Jonah only got a glimpse of the interior of the house—at odds with the outside, that was for sure—before Manning led him around to the back where the laboratory stood like a prison complex behind an electric fence. It appeared that a triple strand of razor wire had recently been added—no doubt after someone had stolen the cadaver found on the town green.
“You haven’t changed your mind about being part of my research, have you?” Manning asked as he unlocked the complicated system going into the lab. Fort Knox should have such a system.

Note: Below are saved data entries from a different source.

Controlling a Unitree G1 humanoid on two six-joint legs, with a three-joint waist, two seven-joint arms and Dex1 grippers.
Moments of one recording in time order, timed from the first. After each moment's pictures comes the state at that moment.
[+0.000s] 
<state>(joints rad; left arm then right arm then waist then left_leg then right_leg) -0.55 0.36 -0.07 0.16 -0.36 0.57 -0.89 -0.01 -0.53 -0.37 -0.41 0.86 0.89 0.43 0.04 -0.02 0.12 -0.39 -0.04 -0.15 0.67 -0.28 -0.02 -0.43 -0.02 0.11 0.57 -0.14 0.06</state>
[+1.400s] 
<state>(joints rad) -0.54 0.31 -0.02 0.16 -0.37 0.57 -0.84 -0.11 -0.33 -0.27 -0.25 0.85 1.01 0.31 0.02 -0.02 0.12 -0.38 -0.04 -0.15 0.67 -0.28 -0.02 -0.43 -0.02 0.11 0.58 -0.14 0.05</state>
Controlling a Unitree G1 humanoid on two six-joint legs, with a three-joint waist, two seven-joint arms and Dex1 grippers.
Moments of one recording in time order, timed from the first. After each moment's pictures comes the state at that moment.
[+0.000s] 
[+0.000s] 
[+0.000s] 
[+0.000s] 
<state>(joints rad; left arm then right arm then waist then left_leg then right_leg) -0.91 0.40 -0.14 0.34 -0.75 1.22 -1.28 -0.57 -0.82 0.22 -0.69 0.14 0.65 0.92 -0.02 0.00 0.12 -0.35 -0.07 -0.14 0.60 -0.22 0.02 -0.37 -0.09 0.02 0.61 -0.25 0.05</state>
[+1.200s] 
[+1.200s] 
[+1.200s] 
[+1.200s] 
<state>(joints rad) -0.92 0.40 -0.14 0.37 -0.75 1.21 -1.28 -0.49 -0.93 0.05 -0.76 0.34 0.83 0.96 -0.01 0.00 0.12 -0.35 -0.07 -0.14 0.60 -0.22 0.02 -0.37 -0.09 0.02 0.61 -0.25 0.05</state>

“Sorry, Doc, but I have a fear of nooses,” Jonah joked.
Manning glanced toward the moon, then at Jonah. His look said he knew exactly what Jonah had to fear.
The inside of the lab was just as Manning had said it would be: boring. The doctor talked about his research. Jonah asked questions, getting the stock answers he had expected. Nor did he see anything suspicious, but then he didn’t really know what he was looking for. It would take another scientist to recognize something amiss.
Other than getting the lay of the land, Jonah just hoped to leave a listening device. The last agent had been successful in leaving a bug in the house—but not the lab. It appeared Manning didn’t do regular checks for listening devices—considering how long the one in the house had been in place.